* **WHAT THE TASK REQUIRES**: Your copy should match the listing below exactly, except that it holds no images.
Segment Start: SOURCE MATERIAL
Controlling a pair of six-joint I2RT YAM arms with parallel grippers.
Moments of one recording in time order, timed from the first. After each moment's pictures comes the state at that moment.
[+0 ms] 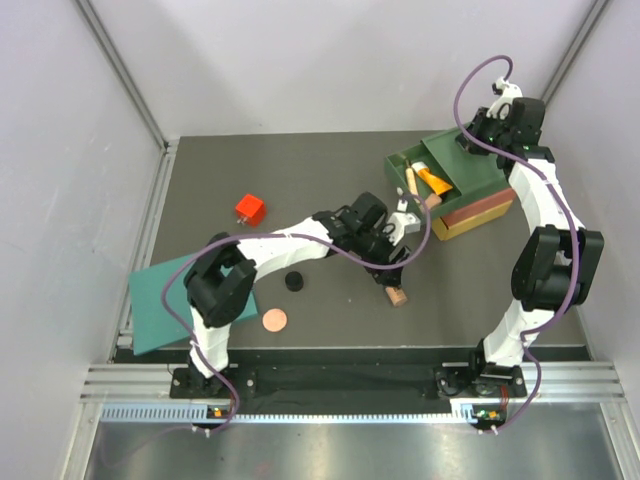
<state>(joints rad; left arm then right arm) -0.88 1.90 1.45 -0.37 0.56 -0.05 -0.10 1.79 1.57 -0.24 -0.40 0.15</state>
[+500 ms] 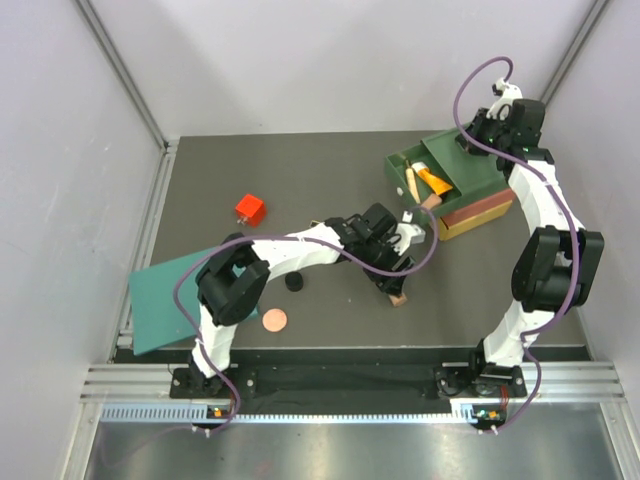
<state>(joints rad) -0.93 1.99 1.49 -0.43 0.47 -0.08 -0.10 1.78 1.55 -0.22 -0.41 0.16</state>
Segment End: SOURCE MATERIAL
* **FINISHED TASK**:
Controlling a pair of six-joint I2RT YAM arms with parallel grippers.
Moments of one recording in time order, timed from the first. After each moment's pictures comes the state at that moment.
[+0 ms] 
<state>(joints rad; left arm then right arm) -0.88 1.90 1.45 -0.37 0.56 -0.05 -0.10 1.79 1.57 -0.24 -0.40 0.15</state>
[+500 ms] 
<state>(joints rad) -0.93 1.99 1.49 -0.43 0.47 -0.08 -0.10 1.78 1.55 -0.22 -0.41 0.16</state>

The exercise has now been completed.